▶ [Goal of the exercise] The records should be copied out again with no alteration.

▶ [Provided data]

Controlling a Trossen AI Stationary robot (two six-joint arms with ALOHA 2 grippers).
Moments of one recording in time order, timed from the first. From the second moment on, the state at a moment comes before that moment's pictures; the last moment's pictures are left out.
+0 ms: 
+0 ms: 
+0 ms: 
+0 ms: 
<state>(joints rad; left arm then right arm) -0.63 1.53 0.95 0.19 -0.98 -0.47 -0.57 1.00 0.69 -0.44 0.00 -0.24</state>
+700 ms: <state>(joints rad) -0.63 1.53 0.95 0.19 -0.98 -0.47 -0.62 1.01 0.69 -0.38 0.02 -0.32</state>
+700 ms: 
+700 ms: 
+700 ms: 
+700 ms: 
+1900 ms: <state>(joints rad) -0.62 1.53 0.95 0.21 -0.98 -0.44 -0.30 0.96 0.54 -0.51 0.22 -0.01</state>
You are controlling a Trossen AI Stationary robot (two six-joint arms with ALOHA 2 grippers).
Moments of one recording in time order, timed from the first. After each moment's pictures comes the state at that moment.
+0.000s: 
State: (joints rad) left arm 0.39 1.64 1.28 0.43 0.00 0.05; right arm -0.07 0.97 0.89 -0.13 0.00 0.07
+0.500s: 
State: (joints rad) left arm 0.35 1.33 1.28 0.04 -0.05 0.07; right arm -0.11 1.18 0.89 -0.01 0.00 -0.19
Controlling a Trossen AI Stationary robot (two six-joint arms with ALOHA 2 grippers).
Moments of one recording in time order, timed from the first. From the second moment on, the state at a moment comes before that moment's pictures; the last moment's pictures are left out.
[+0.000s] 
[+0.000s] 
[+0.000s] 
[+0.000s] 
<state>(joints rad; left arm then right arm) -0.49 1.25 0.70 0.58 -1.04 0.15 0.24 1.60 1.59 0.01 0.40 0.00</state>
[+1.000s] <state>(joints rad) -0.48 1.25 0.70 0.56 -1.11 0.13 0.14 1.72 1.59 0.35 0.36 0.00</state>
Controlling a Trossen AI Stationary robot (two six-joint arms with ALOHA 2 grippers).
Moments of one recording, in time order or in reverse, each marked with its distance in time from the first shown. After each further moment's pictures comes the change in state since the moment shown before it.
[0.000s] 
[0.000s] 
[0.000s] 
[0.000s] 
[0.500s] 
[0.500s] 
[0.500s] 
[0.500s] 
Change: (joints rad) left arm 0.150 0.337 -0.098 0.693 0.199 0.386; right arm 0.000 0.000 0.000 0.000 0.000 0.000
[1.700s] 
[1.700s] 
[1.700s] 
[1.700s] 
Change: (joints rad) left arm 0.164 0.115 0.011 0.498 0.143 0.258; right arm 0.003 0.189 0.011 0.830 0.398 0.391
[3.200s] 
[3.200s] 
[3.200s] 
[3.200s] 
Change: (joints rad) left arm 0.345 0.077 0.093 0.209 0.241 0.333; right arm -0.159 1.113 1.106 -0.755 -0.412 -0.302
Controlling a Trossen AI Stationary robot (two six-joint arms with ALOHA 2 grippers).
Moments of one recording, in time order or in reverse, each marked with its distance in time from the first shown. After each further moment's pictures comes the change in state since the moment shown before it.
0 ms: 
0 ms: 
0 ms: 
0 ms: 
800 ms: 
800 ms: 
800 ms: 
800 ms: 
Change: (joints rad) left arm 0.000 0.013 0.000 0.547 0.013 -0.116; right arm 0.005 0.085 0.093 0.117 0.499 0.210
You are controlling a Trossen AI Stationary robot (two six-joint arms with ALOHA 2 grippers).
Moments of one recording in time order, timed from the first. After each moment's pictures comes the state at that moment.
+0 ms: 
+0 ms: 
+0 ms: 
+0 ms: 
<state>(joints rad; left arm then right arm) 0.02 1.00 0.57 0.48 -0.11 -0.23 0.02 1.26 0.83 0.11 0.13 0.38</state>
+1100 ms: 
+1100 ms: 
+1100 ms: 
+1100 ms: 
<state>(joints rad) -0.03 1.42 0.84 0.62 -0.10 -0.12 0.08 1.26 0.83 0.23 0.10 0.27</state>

▶ [Written solution]
Controlling a Trossen AI Stationary robot (two six-joint arms with ALOHA 2 grippers).
Moments of one recording in time order, timed from the first. From the second moment on, the state at a moment comes before that moment's pictures; the last moment's pictures are left out.
+0 ms: 
+0 ms: 
+0 ms: 
+0 ms: 
<state>(joints rad; left arm then right arm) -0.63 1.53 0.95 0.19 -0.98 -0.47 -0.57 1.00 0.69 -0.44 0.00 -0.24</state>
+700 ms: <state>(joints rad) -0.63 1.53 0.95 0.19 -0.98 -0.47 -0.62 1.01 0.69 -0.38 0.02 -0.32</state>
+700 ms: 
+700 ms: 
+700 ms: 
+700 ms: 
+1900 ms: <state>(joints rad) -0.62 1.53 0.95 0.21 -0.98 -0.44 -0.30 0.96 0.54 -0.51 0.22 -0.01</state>
You are controlling a Trossen AI Stationary robot (two six-joint arms with ALOHA 2 grippers).
Moments of one recording in time order, timed from the first. After each moment's pictures comes the state at that moment.
+0.000s: 
State: (joints rad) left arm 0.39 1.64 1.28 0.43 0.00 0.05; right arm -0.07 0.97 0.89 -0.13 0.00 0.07
+0.500s: 
State: (joints rad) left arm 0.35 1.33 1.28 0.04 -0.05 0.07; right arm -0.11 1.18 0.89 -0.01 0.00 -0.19
Controlling a Trossen AI Stationary robot (two six-joint arms with ALOHA 2 grippers).
Moments of one recording in time order, timed from the first. From the second moment on, the state at a moment comes before that moment's pictures; the last moment's pictures are left out.
[+0.000s] 
[+0.000s] 
[+0.000s] 
[+0.000s] 
<state>(joints rad; left arm then right arm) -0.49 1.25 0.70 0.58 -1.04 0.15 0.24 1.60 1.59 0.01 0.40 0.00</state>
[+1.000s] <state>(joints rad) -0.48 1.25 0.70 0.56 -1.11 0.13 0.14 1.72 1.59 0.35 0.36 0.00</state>
Controlling a Trossen AI Stationary robot (two six-joint arms with ALOHA 2 grippers).
Moments of one recording, in time order or in reverse, each marked with its distance in time from the first shown. After each further moment's pictures comes the change in state since the moment shown before it.
[0.000s] 
[0.000s] 
[0.000s] 
[0.000s] 
[0.500s] 
[0.500s] 
[0.500s] 
[0.500s] 
Change: (joints rad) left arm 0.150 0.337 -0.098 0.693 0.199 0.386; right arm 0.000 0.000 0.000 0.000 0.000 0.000
[1.700s] 
[1.700s] 
[1.700s] 
[1.700s] 
Change: (joints rad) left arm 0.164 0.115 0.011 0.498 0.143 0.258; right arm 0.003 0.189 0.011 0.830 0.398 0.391
[3.200s] 
[3.200s] 
[3.200s] 
[3.200s] 
Change: (joints rad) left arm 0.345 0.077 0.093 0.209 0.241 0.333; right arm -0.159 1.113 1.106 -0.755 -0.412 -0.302
Controlling a Trossen AI Stationary robot (two six-joint arms with ALOHA 2 grippers).
Moments of one recording, in time order or in reverse, each marked with its distance in time from the first shown. After each further moment's pictures comes the change in state since the moment shown before it.
0 ms: 
0 ms: 
0 ms: 
0 ms: 
800 ms: 
800 ms: 
800 ms: 
800 ms: 
Change: (joints rad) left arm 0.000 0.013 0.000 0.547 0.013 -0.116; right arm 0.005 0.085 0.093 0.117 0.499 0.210
You are controlling a Trossen AI Stationary robot (two six-joint arms with ALOHA 2 grippers).
Moments of one recording in time order, timed from the first. After each moment's pictures comes the state at that moment.
+0 ms: 
+0 ms: 
+0 ms: 
+0 ms: 
<state>(joints rad; left arm then right arm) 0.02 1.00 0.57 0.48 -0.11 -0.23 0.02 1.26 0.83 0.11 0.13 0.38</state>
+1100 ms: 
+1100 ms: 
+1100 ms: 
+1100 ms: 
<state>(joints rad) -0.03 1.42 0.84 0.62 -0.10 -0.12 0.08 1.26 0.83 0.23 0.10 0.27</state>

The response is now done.